To stay fit, I have been training for and competing in various sports since I started with the department, including Olympic weightlifting, the firefighter combat challenge/Firefit, triathlons, CrossFit and more. I’ve made strength and fitness a priority my entire life, so I make the time to train, whether it’s before, after, or during the shift. I sometimes ride my bike to work as well. For the past three years, I’ve focused on CrossFit as my main go-to for training and competing. I love it, and I am especially enjoying going to more group classes and having fun.

What is the most physically demanding portion of your job?

There are so many aspects to the job that are physically demanding, and it can start as soon as we put all of our gear on, which weighs around 50 pounds, not including any tools and equipment we will need as well.

How do you balance the unique hours/shifts with your nutrition and training regimen?

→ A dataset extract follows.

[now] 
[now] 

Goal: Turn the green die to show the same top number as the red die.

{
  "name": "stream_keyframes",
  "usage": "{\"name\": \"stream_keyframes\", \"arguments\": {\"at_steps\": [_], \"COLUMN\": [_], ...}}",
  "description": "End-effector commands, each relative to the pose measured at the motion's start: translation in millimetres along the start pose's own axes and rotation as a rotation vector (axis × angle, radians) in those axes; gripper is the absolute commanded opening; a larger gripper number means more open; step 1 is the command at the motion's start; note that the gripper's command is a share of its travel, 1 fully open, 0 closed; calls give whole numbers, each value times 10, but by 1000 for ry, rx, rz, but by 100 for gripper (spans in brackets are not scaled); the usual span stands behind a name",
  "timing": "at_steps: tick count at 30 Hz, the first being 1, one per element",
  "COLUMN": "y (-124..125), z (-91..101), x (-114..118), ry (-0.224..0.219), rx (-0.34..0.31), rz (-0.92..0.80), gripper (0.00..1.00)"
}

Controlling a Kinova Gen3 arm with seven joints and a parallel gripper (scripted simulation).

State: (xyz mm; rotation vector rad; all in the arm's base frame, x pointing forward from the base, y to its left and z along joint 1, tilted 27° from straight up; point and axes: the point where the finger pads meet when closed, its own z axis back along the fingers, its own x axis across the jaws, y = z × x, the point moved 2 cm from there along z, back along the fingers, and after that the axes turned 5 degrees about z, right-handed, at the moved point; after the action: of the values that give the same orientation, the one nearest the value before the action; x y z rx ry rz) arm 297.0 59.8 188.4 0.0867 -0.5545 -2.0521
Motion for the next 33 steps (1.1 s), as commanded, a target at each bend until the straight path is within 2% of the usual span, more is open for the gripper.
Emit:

We eat one meal together as a crew per shift, and we try to keep it pretty healthy, which is great. I try to eat well most of the time, but I enjoy treats and junk food from time to time. Life is short!

Stephanie Cash, Police Officer

- Working in the Richmond Virginia Police Department since 2014

Are there physical fitness requirements involved in the academy/college portion of your service?

There are no set physical “requirements” for the job in terms of a regulated fitness test to keep officers on track. However, they should be able to perform their job functions to the best of their abilities. More often than not, that requires being in some kind of shape!

What is the physical fitness test when you apply for the job?

The first part of the hiring process, if you get selected, is a fitness test. This is normally the first thing to be completed during the hiring process. It can consist of a number of things that would be applicable to real-world police work. It is usually cardio and body weight based, but can include realistic situations such as having to scale a small wall during a short run, etc. The department I work for has applicants complete a series of short, timed tests including push-ups, sit-ups, and sprints.

Is there a “retesting” component?

There is not a retest for the job itself.

What do you currently do to stay in shape for your job?

I personally go between my own regimen and Cross Fit. It depends on what I am after, to be honest. Lately, I typically run a two-mile warm up every day and break up muscle groups into different lifting days in the gym. In the winter, I plan on going back to a CrossFit gym for a while to mix it up.

What is the most physically demanding portion of your job?

The most physically demanding part would probably be keeping my body in check while working the night shift. I have to really adjust my sleep schedule on work days and make sure I still get to the gym. That can take a toll on your body after a while if you don’t commit to giving it what it needs in regards to rest, fitness, and nutrition.

How do you balance the unique hours/shifts with your nutrition and training regimen?

I just kind of suck it up, to be honest! I predominantly work the night shift, which is 8 p.m. to 7:30 a.m. I prefer to work out before I go in for roll call, so I try to come home and go straight to bed after work. I will wake up with enough time before my shift to spend about an hour to an hour and a half in the gym before work. Meal prepping is huge too; it’s a time saver and there aren’t many healthy options for night shift police officers in regards to nutrition on the road. I typically prep everything for the long work stretch and do it again on the next day off, or just whenever I have the time. It ends up saving me a ton of time, stress, and money in the end.